Entries shown —
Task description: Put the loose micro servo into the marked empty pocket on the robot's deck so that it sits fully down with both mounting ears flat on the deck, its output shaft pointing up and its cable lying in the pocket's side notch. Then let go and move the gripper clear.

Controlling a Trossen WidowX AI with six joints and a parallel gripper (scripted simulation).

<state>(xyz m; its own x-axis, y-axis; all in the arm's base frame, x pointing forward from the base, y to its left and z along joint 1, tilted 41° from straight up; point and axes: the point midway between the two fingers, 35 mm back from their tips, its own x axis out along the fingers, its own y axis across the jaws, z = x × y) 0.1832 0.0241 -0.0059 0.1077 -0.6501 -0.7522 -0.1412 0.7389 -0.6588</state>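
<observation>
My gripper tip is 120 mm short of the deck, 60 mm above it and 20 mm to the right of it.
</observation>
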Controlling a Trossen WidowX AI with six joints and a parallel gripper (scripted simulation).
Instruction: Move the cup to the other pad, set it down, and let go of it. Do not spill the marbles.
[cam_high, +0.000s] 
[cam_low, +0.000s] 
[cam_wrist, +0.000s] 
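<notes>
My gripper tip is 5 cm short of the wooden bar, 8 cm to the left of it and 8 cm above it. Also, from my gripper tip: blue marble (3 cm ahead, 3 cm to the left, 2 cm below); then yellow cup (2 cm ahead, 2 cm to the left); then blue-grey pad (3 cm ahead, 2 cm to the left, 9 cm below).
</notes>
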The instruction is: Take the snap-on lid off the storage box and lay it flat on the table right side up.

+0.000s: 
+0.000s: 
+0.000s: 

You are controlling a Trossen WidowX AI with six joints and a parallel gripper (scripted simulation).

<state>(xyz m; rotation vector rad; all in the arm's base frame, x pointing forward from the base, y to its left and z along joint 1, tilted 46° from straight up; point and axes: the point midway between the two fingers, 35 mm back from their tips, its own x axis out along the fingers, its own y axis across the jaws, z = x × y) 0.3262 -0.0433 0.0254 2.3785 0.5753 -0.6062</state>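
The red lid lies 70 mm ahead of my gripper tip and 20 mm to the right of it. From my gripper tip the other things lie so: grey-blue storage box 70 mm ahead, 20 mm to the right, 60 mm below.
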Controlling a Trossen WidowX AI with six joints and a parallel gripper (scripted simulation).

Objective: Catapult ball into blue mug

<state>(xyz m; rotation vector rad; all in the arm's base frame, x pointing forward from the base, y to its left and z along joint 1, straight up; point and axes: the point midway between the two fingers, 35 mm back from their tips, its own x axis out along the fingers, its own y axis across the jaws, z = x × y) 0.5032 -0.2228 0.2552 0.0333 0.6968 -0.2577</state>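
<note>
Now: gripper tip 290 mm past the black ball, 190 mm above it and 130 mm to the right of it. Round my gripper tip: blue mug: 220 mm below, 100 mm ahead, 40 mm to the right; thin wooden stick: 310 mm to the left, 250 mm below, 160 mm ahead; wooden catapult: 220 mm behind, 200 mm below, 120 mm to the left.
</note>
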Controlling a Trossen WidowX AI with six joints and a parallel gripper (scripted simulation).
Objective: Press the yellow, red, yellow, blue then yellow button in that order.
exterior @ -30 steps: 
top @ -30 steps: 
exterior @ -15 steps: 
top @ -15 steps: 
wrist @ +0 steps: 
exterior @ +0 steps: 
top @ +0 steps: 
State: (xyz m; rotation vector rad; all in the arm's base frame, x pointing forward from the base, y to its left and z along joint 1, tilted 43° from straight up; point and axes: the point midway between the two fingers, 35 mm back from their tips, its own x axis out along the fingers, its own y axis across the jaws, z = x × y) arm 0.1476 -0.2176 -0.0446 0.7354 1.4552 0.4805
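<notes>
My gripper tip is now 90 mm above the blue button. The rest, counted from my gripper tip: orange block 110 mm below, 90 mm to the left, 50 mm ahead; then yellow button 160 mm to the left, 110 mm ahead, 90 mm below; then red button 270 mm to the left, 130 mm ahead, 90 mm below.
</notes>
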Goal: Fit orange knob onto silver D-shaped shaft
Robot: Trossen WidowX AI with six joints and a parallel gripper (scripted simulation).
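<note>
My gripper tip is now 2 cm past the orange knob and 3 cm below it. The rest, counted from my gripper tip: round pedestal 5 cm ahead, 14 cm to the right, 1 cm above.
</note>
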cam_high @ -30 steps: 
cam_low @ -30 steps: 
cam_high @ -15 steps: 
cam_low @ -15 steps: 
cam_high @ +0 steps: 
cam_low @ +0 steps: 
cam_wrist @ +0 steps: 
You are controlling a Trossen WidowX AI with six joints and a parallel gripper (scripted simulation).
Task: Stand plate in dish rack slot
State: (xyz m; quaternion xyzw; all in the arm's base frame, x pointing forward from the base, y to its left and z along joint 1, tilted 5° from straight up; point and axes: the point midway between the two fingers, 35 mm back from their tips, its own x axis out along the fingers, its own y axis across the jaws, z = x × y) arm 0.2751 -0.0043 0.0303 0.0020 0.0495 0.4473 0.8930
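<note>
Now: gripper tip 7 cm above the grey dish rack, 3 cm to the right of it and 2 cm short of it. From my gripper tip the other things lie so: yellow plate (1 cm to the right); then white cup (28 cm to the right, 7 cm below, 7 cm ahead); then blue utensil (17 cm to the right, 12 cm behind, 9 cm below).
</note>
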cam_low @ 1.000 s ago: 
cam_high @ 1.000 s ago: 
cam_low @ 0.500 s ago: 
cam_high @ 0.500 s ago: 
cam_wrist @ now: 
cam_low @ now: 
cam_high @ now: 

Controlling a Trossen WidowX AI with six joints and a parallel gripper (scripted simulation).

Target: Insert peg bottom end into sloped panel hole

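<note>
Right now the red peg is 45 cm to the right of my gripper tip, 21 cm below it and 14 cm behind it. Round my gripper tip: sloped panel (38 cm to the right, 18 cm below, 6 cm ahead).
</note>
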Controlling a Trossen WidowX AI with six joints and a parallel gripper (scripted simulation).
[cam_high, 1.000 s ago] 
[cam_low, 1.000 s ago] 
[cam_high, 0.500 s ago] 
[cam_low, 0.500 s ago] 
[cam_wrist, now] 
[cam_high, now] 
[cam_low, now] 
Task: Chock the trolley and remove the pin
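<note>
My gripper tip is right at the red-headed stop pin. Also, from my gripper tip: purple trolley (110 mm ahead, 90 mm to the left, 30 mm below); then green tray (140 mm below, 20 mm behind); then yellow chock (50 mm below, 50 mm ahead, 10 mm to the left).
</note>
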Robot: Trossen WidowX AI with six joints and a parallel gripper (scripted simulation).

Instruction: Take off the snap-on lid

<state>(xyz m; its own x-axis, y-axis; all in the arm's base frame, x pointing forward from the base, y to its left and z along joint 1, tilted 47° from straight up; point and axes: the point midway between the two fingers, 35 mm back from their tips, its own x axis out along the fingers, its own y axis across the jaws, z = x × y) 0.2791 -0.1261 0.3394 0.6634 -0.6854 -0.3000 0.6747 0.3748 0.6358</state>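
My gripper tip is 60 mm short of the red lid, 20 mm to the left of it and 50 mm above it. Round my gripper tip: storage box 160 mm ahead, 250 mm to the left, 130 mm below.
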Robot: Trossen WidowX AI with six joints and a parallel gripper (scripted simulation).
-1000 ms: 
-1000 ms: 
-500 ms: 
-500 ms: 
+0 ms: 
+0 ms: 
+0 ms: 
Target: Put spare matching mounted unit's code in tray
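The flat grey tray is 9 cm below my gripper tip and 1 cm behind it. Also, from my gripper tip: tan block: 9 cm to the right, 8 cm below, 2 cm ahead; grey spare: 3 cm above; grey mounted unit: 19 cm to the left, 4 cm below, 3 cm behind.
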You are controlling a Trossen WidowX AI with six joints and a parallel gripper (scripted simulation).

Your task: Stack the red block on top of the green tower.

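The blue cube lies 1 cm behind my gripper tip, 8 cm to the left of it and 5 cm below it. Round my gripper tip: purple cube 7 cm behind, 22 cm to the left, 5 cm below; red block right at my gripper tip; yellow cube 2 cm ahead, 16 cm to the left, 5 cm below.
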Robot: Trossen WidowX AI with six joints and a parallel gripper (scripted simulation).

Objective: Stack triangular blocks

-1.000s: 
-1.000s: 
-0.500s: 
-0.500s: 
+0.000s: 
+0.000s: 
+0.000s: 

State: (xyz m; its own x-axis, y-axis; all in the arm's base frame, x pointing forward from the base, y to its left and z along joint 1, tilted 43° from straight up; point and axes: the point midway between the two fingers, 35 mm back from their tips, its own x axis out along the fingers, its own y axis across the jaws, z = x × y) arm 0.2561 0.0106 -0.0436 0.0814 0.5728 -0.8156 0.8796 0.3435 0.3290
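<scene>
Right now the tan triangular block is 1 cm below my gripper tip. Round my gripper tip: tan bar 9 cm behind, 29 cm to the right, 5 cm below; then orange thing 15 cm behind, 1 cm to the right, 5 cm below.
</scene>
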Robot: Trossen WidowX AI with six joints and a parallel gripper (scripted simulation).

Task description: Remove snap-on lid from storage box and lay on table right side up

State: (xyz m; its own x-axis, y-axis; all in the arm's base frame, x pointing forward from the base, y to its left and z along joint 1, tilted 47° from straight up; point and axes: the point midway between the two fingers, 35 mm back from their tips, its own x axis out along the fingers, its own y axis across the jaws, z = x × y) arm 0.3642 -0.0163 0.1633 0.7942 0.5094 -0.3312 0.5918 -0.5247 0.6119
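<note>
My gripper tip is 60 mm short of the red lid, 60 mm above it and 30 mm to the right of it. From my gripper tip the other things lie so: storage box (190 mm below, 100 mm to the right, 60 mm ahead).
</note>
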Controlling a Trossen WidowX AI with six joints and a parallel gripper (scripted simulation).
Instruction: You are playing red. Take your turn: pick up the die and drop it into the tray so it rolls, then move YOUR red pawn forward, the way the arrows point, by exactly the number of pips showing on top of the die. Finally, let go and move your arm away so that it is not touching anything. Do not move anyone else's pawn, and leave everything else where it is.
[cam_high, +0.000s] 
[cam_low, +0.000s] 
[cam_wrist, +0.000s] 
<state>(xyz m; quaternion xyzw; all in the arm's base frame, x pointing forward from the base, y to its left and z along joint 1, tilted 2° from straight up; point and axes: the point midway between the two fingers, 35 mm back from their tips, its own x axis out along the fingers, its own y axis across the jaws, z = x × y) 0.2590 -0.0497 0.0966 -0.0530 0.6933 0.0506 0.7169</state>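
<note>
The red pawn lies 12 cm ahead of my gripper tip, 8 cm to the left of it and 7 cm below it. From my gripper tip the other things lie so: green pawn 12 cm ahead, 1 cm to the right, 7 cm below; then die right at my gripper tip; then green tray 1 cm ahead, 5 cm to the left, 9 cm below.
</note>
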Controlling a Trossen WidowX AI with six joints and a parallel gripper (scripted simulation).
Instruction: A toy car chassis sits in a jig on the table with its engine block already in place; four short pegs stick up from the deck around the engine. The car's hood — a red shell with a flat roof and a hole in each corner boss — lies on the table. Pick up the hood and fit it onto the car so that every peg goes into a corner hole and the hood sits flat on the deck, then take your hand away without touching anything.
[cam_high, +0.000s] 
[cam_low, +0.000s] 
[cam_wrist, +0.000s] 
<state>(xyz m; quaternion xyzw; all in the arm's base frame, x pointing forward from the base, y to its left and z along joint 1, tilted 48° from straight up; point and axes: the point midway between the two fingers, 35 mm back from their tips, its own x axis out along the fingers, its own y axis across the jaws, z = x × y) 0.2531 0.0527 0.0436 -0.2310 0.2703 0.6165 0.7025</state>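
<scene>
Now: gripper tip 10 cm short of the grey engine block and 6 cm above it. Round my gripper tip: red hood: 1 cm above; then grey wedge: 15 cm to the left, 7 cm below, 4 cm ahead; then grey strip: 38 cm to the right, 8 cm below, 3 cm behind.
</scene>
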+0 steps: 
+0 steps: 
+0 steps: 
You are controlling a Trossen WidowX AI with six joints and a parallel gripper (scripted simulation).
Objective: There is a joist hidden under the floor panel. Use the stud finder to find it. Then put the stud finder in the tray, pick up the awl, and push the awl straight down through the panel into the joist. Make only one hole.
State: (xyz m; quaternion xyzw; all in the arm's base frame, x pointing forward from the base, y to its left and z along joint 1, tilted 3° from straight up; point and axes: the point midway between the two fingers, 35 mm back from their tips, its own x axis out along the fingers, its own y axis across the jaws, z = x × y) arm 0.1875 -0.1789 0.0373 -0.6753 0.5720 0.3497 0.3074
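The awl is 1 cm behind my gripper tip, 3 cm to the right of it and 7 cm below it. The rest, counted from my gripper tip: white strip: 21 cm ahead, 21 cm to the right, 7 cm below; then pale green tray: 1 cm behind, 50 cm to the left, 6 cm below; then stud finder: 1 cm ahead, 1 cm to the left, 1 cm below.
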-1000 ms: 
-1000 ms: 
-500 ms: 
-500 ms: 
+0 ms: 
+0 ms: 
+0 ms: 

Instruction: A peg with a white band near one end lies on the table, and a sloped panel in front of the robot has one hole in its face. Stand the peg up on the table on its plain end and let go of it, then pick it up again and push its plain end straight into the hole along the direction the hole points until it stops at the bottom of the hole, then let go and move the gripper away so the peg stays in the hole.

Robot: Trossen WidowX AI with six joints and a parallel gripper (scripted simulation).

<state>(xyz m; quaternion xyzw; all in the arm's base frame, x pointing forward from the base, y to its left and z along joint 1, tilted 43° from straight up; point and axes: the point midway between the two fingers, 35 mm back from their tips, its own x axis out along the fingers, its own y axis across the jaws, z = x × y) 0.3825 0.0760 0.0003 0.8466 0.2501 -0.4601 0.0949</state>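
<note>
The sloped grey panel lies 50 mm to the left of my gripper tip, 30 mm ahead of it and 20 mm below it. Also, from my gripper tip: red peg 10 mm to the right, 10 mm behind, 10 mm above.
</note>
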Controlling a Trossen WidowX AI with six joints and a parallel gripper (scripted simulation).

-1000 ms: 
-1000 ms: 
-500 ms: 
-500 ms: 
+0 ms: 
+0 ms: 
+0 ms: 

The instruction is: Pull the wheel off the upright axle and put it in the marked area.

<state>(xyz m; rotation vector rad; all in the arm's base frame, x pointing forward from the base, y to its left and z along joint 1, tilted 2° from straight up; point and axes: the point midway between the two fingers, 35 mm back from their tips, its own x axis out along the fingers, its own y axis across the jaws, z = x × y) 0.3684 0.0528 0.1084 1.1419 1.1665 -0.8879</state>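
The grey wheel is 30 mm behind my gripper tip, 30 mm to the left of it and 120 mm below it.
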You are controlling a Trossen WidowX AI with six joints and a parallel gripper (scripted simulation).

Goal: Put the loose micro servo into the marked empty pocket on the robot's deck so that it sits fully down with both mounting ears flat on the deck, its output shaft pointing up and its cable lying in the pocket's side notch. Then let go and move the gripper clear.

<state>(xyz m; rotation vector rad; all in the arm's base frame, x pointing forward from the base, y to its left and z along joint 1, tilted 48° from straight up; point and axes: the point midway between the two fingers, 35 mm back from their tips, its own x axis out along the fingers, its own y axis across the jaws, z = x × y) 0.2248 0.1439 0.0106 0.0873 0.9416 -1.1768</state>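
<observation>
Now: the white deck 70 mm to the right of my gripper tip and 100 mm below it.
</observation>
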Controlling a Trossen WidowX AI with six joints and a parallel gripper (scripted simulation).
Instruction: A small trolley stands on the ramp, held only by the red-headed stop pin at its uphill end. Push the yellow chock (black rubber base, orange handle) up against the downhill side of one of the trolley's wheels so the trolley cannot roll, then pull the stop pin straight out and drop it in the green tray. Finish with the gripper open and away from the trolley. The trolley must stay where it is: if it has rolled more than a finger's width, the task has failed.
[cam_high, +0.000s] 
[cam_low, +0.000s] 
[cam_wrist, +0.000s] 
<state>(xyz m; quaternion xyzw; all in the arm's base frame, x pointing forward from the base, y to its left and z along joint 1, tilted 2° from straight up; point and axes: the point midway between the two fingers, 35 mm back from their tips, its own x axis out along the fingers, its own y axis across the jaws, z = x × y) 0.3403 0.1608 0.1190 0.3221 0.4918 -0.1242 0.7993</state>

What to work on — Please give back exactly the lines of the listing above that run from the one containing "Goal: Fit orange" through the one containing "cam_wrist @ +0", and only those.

Output —
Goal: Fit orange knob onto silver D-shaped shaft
Robot: Trossen WidowX AI with six joints and a parallel gripper (scripted simulation).
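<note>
My gripper tip is now 2 cm past the orange knob and 3 cm below it. The rest, counted from my gripper tip: round pedestal 5 cm ahead, 14 cm to the right, 1 cm above.
</note>
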cam_high @ -30 steps: 
cam_low @ -30 steps: 
cam_high @ -15 steps: 
cam_low @ -15 steps: 
cam_high @ +0 steps: 
cam_low @ +0 steps: 
cam_wrist @ +0 steps: 

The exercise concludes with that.